YOUR INSTRUCTIONS:
Return exactly, please, the line that contains "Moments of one" and every line after it through the end of the material that follows, leaving pictures aside.

SUPPLIED MATERIAL:
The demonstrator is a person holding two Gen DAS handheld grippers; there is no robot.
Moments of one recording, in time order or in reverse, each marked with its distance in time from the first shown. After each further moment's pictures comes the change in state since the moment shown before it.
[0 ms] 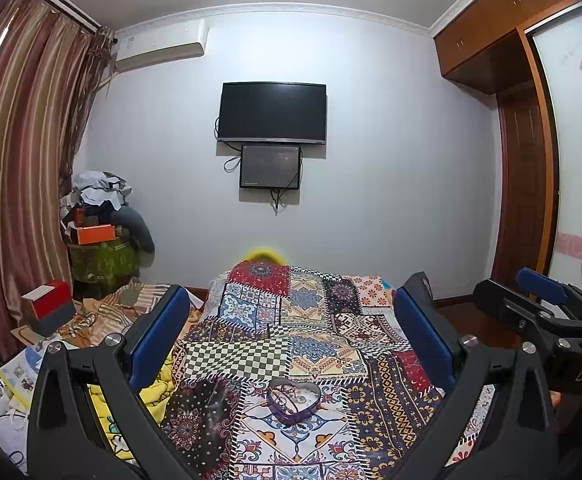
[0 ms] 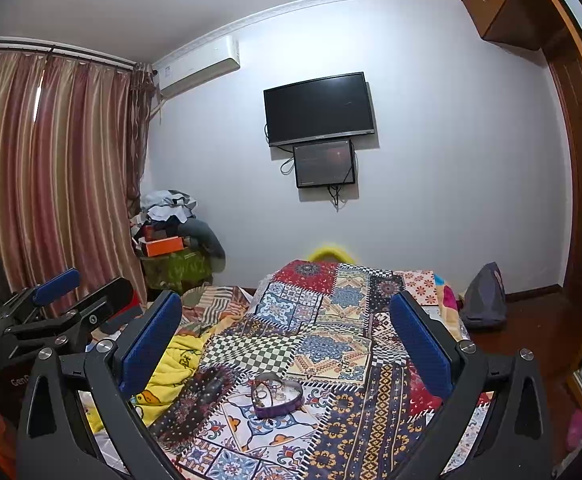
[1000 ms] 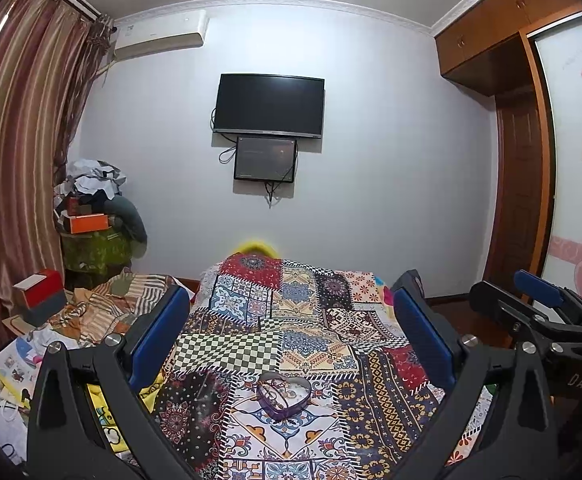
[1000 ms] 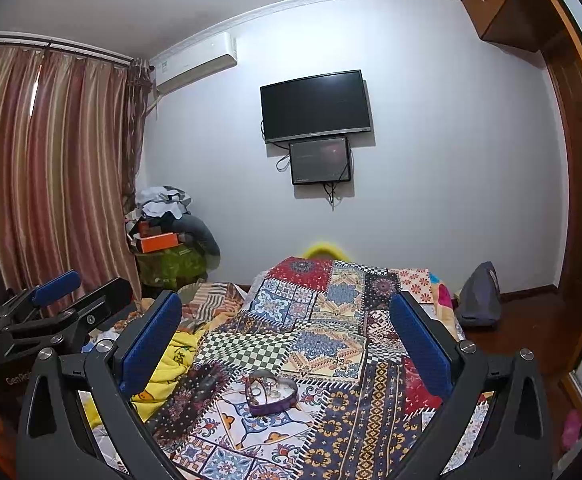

ANSWER BOX:
Moments of one recording, in time order or in reverse, each marked with its distance in time from the first shown. After each further moment's pictures comes the change in state since the moment shown before it.
[0 ms] 
[0 ms] 
[1000 ms] 
[1000 ms] 

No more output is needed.